“One night I went down to the Battery and sat on the sea wall there for hours looking at the water smashing away at the rocks. It was moonlight and almost bright enough to read a paper. I had enough to think of while I was sitting there and I thought it, too. I know what it is to have a whirring sound in your brain, for I had it then. I was trying to get up enough courage to throw myself overboard, for I really wanted to die. I had seen all of life and of men that I wanted and had enough. I had been driven by a man from the place where I lived to the jumping-off spot as coldly, and calmly, and deliberately as a drover would direct the course of a steer to the abattoir. He had made living impossible for me.
“Those noises in my head had reached that stage where they were like the sound of the L road trains going past your windows at night when you’re trying to sleep, but the stronger they grew the less they annoyed me, and the idea came to me that if I wished hard enough death would come very easy.
“You know that old act of mine where I used to imitate a woman who had gone insane from grief at being abandoned by her lover? You know what a hit it always made. Well, it’s nothing like the real thing. Heart-breaking grief in its highest form is quiet. It doesn’t want the limelight or stage center, but a dark corner and seclusion. It wants to be left alone.
“The next thing I remember was someone saying to me ‘Come out of here; what are you trying to do—drown yourself?’

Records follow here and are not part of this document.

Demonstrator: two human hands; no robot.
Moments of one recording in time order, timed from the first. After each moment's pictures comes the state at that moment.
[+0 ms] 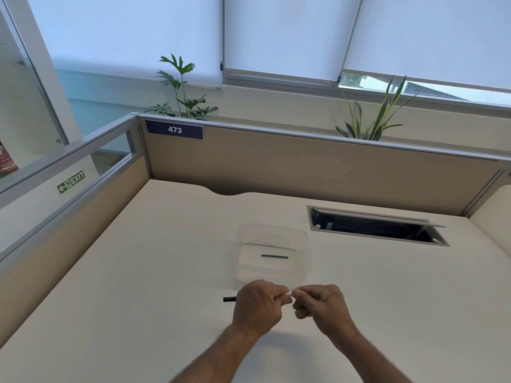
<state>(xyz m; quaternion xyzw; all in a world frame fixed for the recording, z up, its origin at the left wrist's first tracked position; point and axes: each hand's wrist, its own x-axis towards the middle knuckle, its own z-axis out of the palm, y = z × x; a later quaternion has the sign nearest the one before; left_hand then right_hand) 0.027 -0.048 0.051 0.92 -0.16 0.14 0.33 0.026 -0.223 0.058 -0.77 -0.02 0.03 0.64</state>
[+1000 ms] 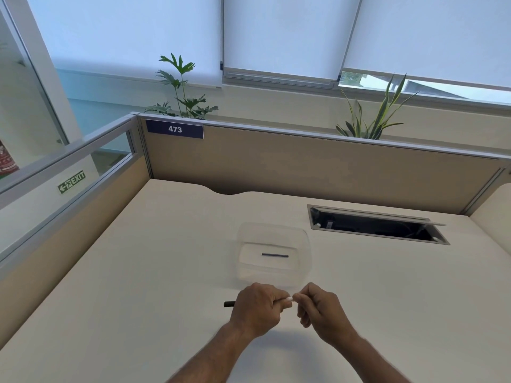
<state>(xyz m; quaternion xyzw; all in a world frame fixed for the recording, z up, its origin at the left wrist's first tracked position) 0.027 -0.043 0.046 0.92 -0.20 0.09 0.33 0.023 -0.230 0.042 -0.86 -0.08 0.03 0.51</state>
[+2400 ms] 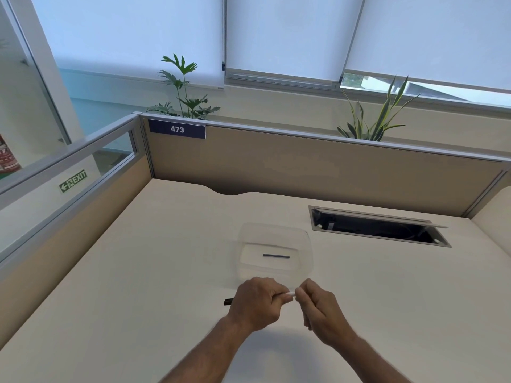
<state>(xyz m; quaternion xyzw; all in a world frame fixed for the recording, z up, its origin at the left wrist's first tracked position) 0.033 -0.036 0.057 0.91 -0.22 0.10 0.33 0.020 -0.223 0.052 -0.87 -0.10 0.01 0.49</state>
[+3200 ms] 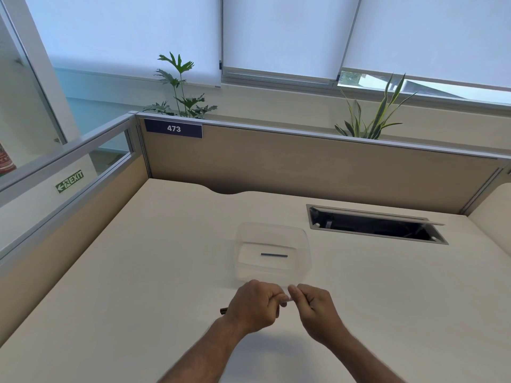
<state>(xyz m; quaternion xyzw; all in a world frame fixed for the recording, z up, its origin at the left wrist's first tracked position) 0.031 -0.033 0.057 0.89 -0.22 0.04 0.40 0.021 -0.210 0.051 -0.88 -0.12 -0.06 0.46</state>
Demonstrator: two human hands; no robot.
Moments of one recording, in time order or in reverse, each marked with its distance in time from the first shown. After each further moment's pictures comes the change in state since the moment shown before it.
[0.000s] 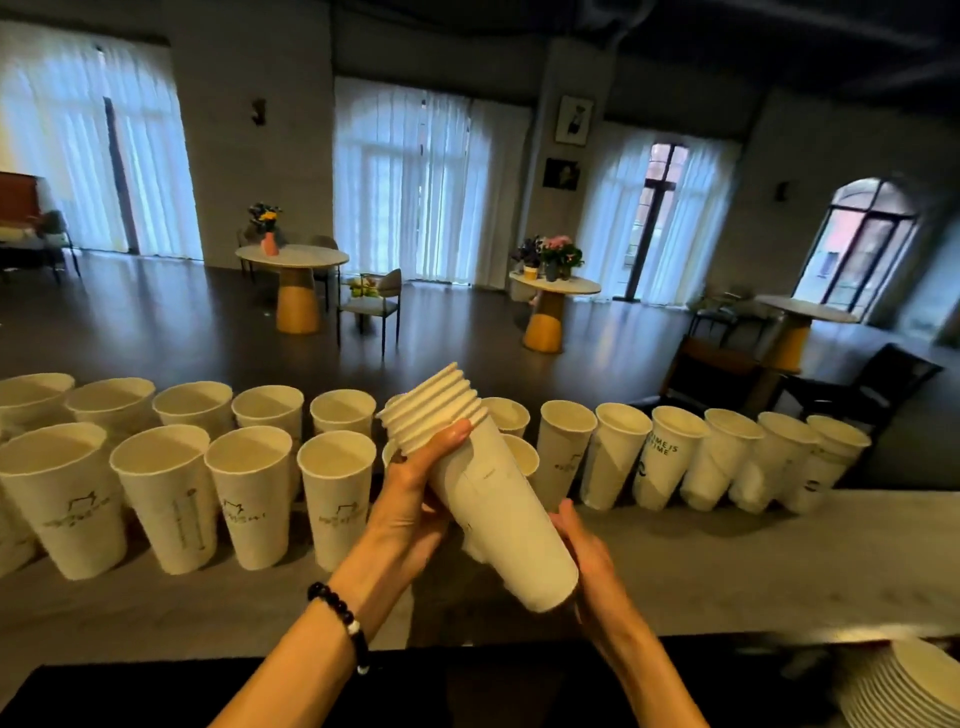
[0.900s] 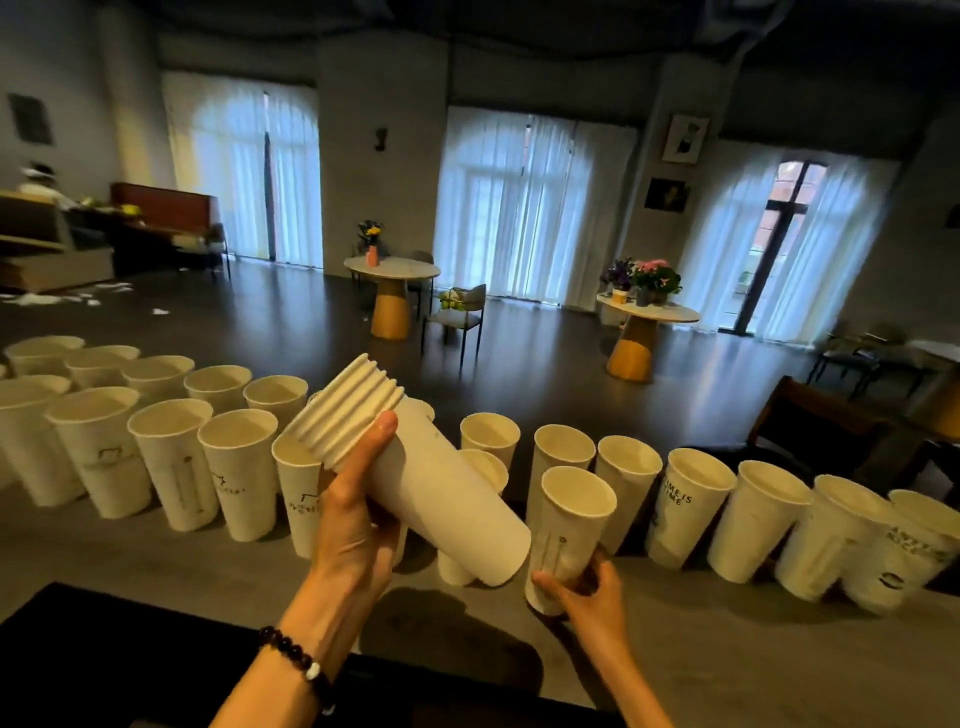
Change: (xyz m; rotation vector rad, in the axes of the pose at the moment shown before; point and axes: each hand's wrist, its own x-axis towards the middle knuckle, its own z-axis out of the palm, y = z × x) left_hand -0.011 -0.039 0.057 -0.106 0.243 0.395; right_hand 0.088 0.046 -0.107 -0.208 0.133 0.005
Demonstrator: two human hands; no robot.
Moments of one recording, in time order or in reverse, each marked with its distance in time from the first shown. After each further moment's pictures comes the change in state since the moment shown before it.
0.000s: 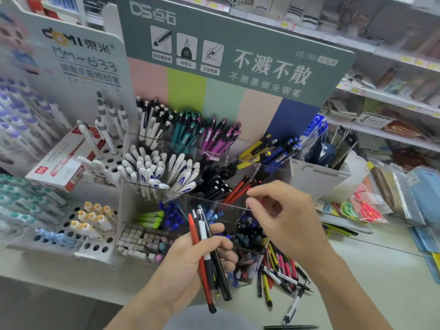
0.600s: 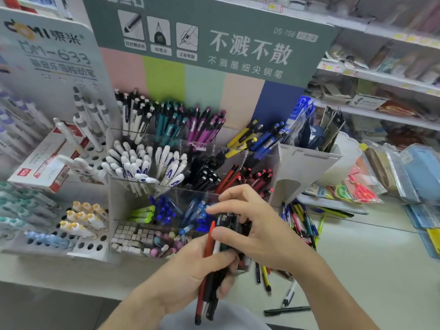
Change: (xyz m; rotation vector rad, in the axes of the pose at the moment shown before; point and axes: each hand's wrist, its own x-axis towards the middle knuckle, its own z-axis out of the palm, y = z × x) left_hand 0.006 -0.017 -0.008 0.293 -0.293 -0.154; right_hand -0.021 -0.012 0.009 0.224 -0.491 0.146
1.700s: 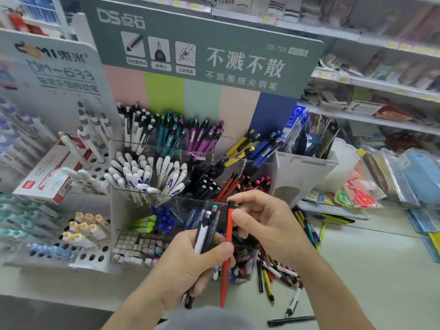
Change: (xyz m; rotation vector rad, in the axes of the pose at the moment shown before) left_hand -0.007 0.023 -0.002 0.293 0.182 0.154; right_hand -0.001 0.005 -0.006 0.572 0.227 0.074
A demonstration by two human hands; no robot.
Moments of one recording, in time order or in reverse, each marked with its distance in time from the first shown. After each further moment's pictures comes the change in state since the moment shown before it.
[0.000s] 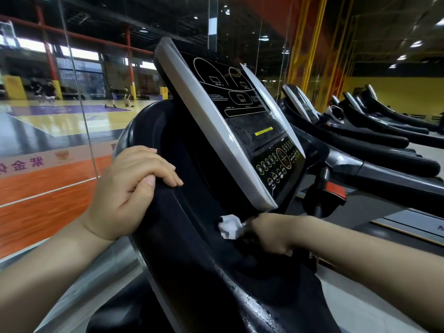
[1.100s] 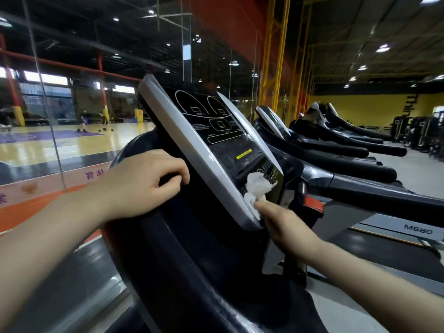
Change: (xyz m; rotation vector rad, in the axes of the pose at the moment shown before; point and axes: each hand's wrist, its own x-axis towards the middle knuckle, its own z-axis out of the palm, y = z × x) left_hand 0.079 -0.010 -0.015 0.182 -0.511 -0.109; right_hand -0.042 0.033 0.008 0.389 0.894 0.132
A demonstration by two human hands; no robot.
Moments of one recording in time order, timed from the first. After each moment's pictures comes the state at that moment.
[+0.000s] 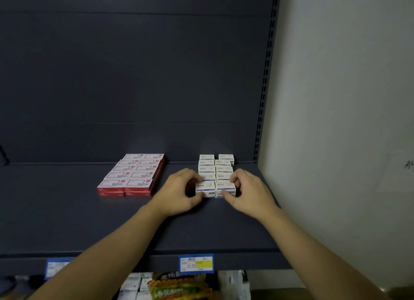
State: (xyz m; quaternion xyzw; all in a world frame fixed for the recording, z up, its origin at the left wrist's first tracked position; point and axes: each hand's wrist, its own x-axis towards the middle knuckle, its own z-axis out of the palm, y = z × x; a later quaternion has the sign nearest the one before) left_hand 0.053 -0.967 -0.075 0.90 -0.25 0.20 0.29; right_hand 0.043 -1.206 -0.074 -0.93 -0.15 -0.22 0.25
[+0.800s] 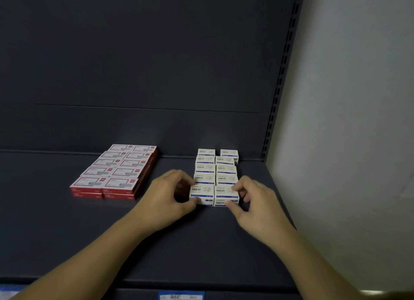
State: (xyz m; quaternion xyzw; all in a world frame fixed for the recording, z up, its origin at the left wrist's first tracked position) left_hand 0.049 -0.976 -0.068 0.89 -0.15 0.13 0.40; right_hand 0.047 -1.212 -0.079 -0.92 -0.16 -0.17 0.30
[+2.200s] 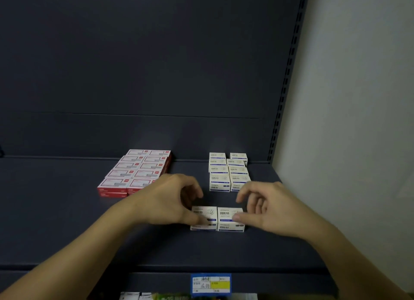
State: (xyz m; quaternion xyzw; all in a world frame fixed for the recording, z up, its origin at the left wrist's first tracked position) left_hand 0.006 -0.938 -0.008 0.94 -0.20 -0.03 0.26; right_hand 0.001 -1.204 -0.023 -0.92 -0.22 -0.01 0.31
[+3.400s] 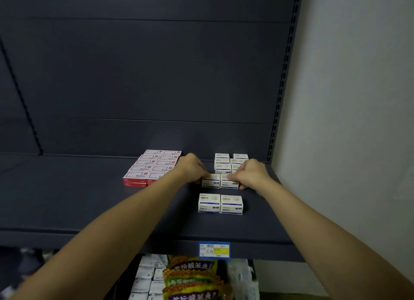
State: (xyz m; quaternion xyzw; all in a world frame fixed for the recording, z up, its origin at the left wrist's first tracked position) left_hand 0.077 -0.967 -0.022 0.94 0.01 0.00 0.35; right_hand 0.065 -1.163 -0.026 -0.91 0.04 -0.03 0.40
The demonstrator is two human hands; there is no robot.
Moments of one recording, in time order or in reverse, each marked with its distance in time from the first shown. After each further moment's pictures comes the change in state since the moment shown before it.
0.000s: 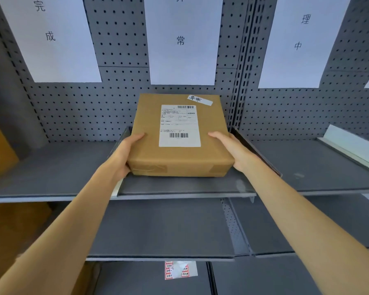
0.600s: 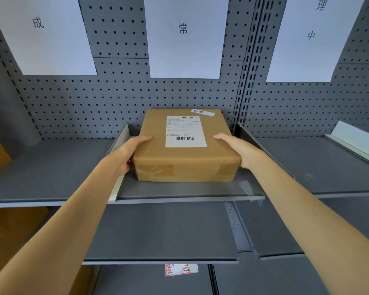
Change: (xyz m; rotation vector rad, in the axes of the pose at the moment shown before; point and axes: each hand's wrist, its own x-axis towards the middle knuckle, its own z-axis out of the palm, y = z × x) left_hand 0.048 -0.003 -0.002 0.178 0.011 -0.110; right_hand 0.022 -0.001 -0.004 -0.116 0.017 0.192
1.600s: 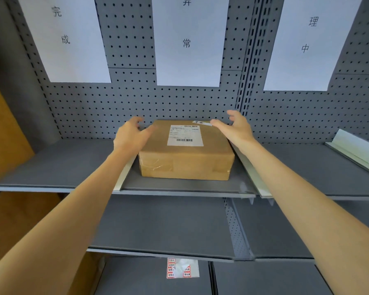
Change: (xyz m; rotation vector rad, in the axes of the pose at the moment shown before) left_hand -0.050 0.023 0.016 0.562 0.426 0.523; right_hand -0.048 -0.034 0.003 -0.337 0.268 -0.556
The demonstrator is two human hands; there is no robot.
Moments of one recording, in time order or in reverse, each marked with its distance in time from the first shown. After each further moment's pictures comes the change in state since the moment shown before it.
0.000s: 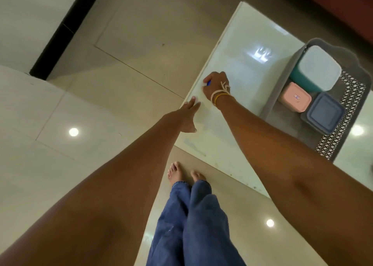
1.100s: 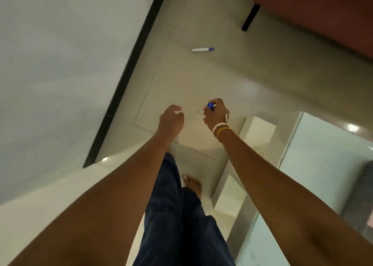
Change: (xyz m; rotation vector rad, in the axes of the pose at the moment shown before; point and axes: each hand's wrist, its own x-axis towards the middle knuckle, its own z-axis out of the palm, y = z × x) left_hand 0.111 -0.200 -0.368 -0.792 0.516 -0.326; right_hand 0.253 -0.264 0.037 0.677 -0.025 0.295
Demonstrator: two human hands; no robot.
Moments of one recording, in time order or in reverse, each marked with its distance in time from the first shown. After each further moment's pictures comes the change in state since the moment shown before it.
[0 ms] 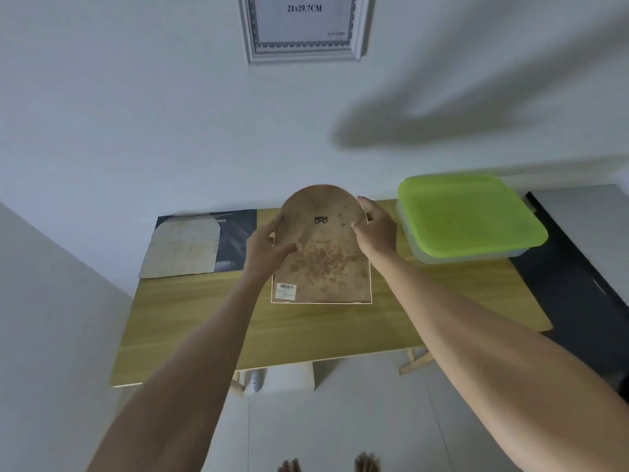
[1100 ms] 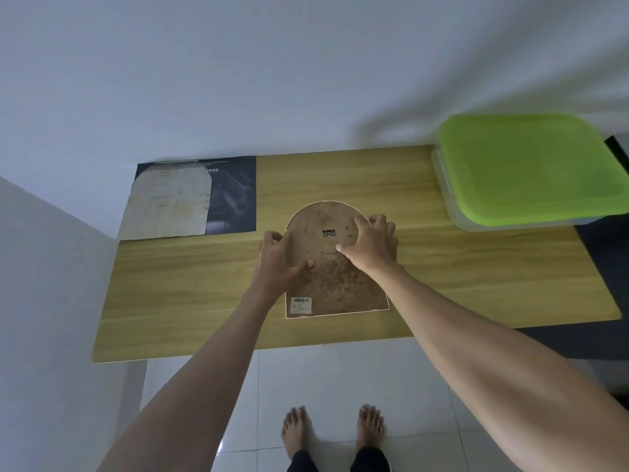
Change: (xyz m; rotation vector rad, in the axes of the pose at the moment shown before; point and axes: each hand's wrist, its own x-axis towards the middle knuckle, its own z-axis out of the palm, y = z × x) left_hand -0.029 -0.104 0.061 0.506 -0.217 -0.119; right_hand 0.004 0.126 0.085 -0.675 -0.338 0.060
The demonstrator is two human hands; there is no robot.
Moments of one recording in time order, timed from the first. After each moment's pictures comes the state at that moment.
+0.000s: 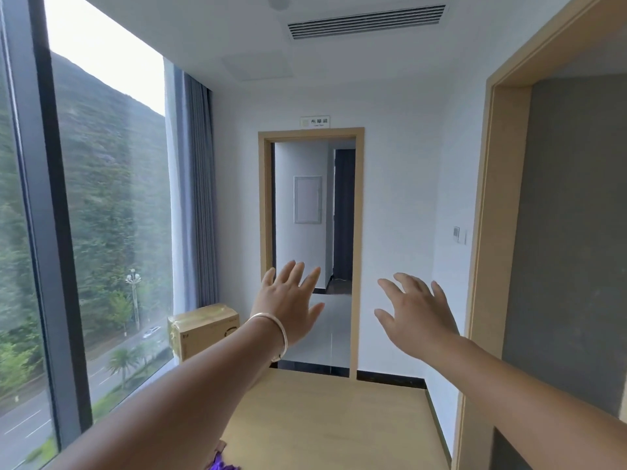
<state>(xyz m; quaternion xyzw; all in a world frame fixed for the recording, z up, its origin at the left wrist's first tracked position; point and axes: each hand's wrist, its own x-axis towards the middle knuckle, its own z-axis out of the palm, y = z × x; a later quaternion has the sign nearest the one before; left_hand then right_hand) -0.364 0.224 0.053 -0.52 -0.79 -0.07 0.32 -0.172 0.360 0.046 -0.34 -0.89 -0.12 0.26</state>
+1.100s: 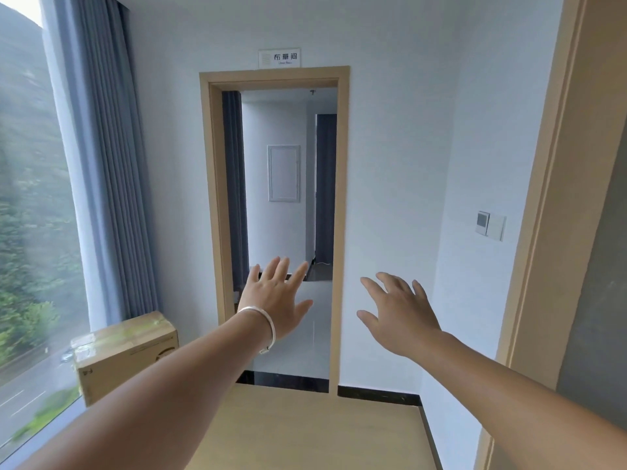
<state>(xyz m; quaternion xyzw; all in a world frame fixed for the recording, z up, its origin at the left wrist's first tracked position) -0.620 0.686 0.004 -0.52 -0.81 -0.04 0.28 -0.420 0.810 -0.002 -0.34 -0.91 -0.10 0.20</state>
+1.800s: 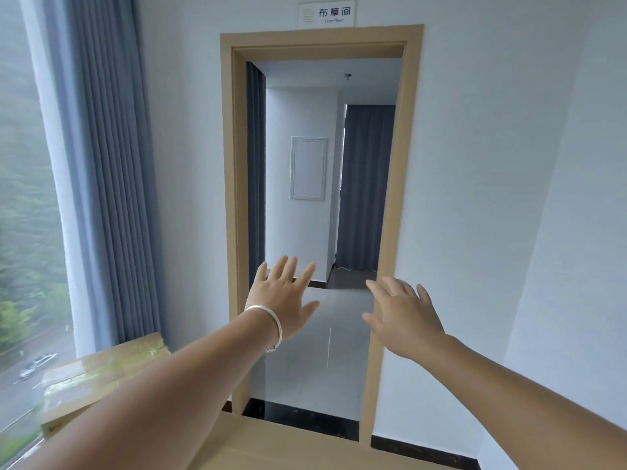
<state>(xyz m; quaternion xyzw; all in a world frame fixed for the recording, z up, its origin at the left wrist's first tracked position) -0.936 0.861 -0.006 -0.51 -0.82 -0.04 0.27 -0.748 0.998 -0.011 -0.32 -0.92 -0.09 0.19</state>
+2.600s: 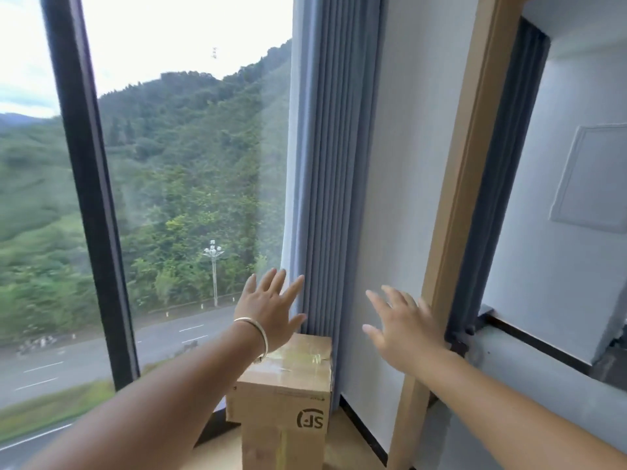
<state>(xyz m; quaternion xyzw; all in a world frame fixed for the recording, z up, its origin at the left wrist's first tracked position) -1.247 0.786 -0.049 -0.12 -0.97 0.08 0.20 -1.214 1.037 -0.045 0.09 -0.98 -0.02 0.18</state>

“And there I was in the water up to my waist with a policeman holding me by the arm. He turned me around so that I faced the wall again and we walked back to where he helped me up. Then he took me, all dripping and so cold that I had no feeling at all, to the station house, where I was charged, under a most absurd law, with attempted suicide. They were humane enough to send for an ambulance and I was taken to the hospital and fixed up so I could appear in court the next morning. The man was there—the man with his sneering smile and his air of well-fed comfort. He had come down to look me over. He probably wanted to see the girl who had refused nearly everything that money could get, simply because she was not for sale and couldn’t be bought like a new scarf or a hat of the latest mode. He also wanted to parade his prosperity before my misery, probably that before anything else. Even he must have pitied me because of my position, and he edged over to where I was and whispered:
“‘It isn’t too late yet, and I want to help you.’
“‘You mean that you want to get me out of here?’ I asked.
“‘Yes,’ he said eagerly, ‘I want to get you out.’
“‘Well, if I were you,’ I told him, ‘I wouldn’t take any chances because if I get out of here and you ever speak to me again I will do the very best I can to kill you.’
“He shrank back as if he had been stung, and so great was his terror that I almost laughed at him. Then he turned and walked away.